Its obviously not that straight forward at all when you consider that the romans were a pathologically superstitious people who you even find the greeks laughing at and on the other hand the scholastics in the medieval devoted they're entire careers to trying to argue in pure, formal logic.
But the enlightenment slander is still engrained on to peoples mind today.

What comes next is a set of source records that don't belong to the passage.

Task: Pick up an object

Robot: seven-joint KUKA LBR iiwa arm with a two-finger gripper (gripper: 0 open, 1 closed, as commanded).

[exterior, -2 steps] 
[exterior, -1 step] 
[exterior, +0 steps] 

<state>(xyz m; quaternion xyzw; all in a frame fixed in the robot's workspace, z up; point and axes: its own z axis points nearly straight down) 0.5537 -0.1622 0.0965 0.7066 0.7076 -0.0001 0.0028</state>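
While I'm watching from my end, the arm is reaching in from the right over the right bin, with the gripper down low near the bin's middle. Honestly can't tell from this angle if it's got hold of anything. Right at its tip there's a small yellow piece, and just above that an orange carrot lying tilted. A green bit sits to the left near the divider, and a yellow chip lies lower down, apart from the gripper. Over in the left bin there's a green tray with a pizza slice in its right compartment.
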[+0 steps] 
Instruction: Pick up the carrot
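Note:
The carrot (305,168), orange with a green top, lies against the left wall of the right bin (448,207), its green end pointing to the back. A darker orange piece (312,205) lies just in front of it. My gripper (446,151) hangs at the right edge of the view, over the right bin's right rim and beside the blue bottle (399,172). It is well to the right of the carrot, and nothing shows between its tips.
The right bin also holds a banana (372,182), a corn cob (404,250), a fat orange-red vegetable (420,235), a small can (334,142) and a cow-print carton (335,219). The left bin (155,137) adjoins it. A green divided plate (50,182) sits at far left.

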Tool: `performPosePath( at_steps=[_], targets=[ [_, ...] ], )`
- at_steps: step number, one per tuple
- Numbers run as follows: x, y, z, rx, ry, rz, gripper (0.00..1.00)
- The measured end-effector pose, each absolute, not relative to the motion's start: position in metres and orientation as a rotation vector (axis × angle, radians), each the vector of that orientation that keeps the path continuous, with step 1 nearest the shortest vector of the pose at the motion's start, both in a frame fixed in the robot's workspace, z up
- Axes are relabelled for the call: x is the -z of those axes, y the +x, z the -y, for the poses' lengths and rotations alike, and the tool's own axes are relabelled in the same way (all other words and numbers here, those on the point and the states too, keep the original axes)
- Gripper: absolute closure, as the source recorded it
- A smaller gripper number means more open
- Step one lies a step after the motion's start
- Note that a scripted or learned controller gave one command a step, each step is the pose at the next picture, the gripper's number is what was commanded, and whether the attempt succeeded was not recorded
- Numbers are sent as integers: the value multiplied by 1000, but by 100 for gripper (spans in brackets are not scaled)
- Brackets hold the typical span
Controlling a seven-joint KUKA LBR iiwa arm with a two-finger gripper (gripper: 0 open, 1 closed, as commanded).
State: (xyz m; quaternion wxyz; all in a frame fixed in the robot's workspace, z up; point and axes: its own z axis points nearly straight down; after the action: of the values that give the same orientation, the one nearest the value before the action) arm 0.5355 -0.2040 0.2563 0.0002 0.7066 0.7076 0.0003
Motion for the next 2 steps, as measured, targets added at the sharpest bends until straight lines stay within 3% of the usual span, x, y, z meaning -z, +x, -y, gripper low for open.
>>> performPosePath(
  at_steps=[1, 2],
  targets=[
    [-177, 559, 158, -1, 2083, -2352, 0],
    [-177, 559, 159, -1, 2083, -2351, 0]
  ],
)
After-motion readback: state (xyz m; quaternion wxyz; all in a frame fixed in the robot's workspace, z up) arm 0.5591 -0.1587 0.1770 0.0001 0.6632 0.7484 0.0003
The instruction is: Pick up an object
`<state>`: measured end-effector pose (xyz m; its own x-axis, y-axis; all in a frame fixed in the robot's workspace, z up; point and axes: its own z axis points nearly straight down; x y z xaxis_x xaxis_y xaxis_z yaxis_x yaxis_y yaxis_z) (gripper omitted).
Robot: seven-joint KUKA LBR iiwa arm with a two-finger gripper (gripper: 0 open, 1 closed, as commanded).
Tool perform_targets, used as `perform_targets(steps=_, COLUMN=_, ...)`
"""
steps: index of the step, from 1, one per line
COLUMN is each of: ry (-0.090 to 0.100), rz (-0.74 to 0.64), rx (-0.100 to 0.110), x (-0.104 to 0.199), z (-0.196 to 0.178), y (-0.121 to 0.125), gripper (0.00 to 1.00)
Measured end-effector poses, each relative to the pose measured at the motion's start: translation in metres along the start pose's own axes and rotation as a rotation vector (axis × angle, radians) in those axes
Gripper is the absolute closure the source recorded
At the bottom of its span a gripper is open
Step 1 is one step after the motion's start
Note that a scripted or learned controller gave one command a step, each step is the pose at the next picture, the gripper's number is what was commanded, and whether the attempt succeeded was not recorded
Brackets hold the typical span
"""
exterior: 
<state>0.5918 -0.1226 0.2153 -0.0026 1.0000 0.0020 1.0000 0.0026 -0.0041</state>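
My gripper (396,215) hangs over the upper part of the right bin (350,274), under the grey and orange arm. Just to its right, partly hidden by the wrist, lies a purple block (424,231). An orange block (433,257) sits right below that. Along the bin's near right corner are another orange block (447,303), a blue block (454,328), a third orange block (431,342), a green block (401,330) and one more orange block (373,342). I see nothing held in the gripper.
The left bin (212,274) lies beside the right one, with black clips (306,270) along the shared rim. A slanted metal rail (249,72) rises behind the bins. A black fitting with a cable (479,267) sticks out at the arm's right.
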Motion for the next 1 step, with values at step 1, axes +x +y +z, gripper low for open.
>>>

The main reason byzantine culture is so obscure though is probably just that Byzantium diverged from western civilization 'proper' and just kept doing its greek eastern orthodox thing.
I havent read anything other than byzantine histories you can get in mass print paperbacks so I dont really know but I think if you learn modern greek you might be able to learn older versions of greek like byzantine greek because in written styles they used older forms of language and that stopped the quick evolution of vocabulary, I dont know though maybe that makes it more difficult
You could become a first class byzantine scholar and enlighten us
>>9524755
>no inbred trait
Fucking amateurs.
Why did S*rbia steal the Byzantine flag and other shit?